◆ Work task
Determine how many lines in the material below contain the word "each", and give that number without comment.

........

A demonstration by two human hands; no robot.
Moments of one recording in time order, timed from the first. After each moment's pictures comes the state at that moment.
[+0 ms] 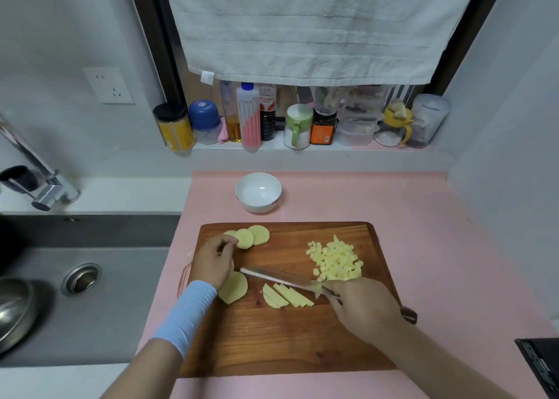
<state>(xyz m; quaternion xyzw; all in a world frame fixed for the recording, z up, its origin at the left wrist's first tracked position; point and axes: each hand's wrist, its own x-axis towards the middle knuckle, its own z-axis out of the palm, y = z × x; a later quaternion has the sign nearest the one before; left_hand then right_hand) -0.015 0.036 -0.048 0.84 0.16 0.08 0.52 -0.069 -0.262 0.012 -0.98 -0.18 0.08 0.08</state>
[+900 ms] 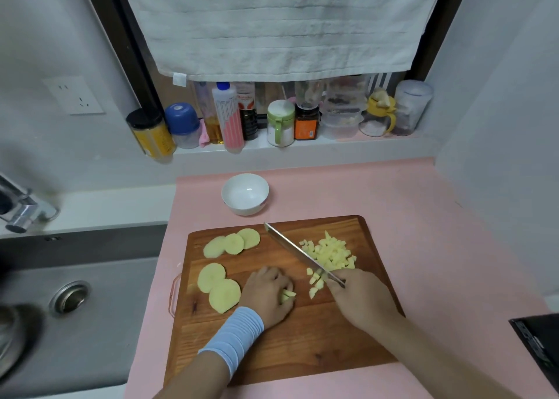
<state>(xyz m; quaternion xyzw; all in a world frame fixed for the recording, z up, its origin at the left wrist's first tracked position) -0.026 -0.050 -0.101 0.97 -0.18 -0.03 0.15 -0.056 -0.266 -0.001 -0.96 0.03 0.11 0.23</state>
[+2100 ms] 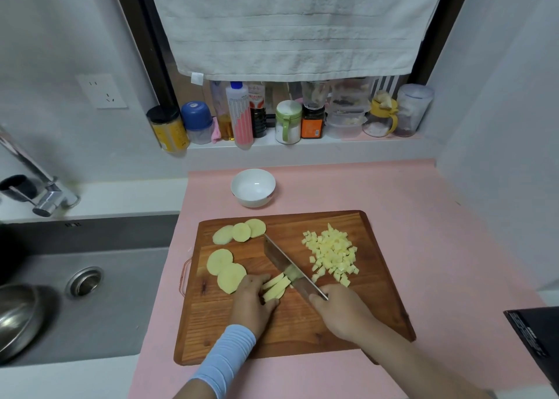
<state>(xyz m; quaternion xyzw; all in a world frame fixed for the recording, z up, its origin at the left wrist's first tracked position) -0.093 -0.035 -0.104 0.92 0.04 0.01 0.40 -0.100 -0.238 -0.016 -0.92 0.06 0.24 0.31</state>
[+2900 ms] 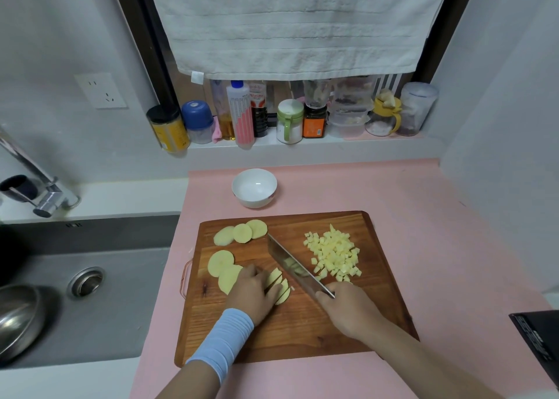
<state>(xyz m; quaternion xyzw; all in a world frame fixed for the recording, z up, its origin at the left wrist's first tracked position) -0.066 -0.027 -0.091 0.97 -0.01 -0.03 0.24 -0.092 -0.246 -0.011 -0.92 0.05 0.23 0.31</state>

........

◆ Finished exercise
2